──────── Recorded data ────────

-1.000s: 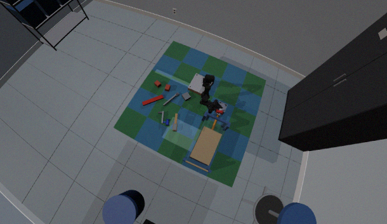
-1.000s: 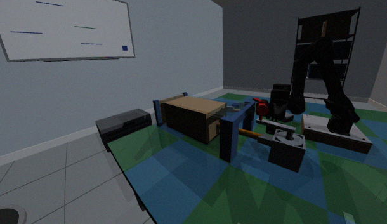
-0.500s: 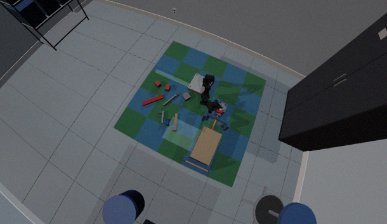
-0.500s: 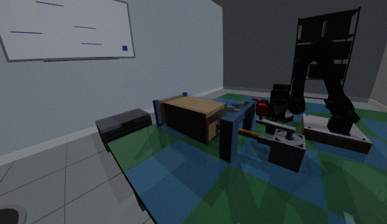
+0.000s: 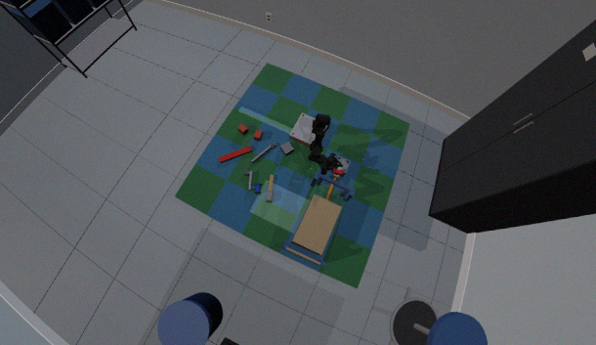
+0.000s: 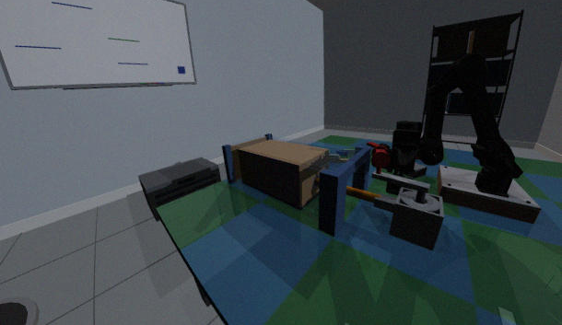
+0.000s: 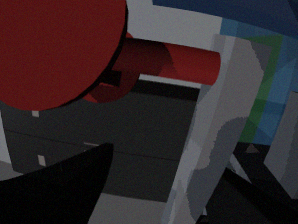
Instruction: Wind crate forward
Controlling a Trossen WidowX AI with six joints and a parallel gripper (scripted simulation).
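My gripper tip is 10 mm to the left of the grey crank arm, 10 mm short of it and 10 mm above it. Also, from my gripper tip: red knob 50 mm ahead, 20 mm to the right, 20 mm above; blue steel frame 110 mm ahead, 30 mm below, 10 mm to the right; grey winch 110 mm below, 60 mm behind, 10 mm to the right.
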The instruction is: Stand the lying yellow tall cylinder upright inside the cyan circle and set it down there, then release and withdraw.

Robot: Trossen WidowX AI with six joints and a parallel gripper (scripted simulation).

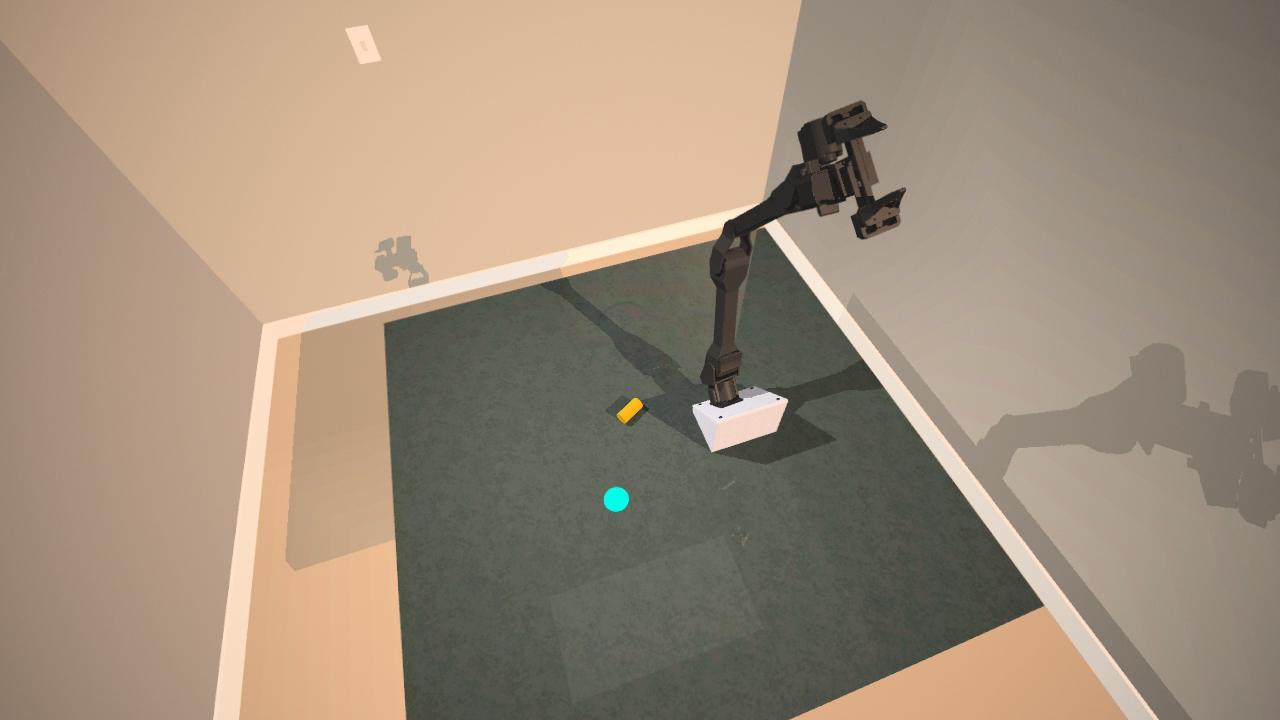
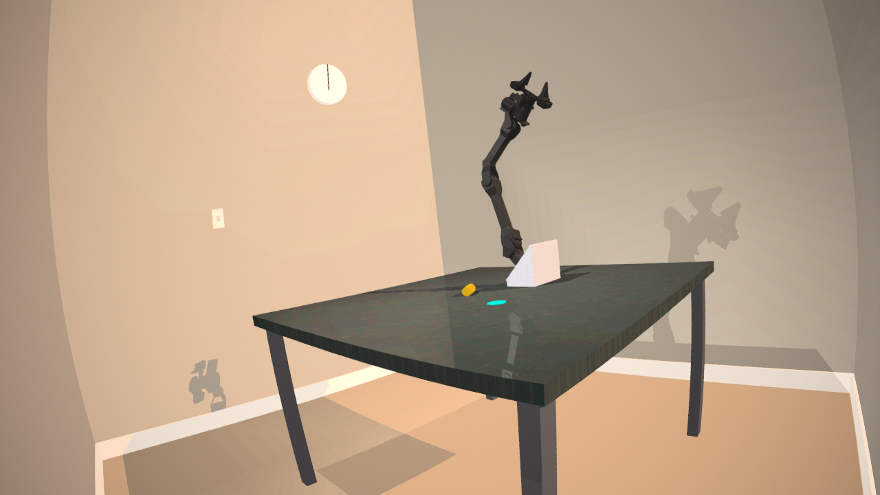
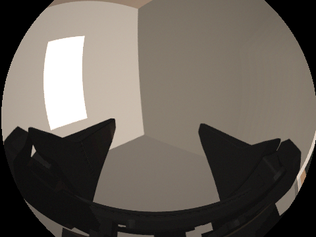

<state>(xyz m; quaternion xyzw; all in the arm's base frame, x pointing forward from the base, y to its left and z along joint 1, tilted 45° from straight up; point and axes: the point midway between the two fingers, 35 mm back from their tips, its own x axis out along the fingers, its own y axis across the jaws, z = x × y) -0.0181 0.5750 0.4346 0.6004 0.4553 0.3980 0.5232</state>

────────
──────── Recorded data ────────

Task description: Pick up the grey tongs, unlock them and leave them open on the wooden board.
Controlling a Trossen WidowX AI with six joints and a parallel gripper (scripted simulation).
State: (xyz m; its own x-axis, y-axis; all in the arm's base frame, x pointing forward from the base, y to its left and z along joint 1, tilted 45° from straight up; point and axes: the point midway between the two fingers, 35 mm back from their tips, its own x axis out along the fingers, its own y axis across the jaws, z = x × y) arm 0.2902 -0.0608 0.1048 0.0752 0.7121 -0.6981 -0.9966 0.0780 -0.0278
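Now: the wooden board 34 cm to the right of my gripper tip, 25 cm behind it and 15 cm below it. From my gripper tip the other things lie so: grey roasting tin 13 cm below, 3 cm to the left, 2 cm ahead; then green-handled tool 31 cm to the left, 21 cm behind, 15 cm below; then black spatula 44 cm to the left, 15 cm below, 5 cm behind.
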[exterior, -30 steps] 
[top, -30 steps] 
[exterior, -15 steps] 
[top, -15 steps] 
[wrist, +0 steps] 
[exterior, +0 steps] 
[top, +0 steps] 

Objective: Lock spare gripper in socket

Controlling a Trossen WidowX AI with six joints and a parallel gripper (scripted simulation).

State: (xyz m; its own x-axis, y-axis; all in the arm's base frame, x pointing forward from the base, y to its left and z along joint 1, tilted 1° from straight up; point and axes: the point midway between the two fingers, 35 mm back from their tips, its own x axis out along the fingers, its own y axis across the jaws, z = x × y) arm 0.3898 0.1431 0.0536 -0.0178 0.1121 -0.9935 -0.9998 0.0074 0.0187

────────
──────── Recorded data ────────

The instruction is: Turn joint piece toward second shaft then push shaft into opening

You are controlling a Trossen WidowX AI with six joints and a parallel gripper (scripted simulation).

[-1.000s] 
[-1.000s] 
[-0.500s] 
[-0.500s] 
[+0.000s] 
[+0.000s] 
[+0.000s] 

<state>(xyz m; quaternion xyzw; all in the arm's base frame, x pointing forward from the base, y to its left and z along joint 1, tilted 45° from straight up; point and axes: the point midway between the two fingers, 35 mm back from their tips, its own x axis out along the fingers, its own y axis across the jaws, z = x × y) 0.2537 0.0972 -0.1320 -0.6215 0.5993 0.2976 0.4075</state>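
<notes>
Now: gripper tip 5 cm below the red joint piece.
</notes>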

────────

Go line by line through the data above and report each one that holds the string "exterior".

[exterior, -30 steps] 
[exterior, -15 steps] 
[exterior, +0 steps] 

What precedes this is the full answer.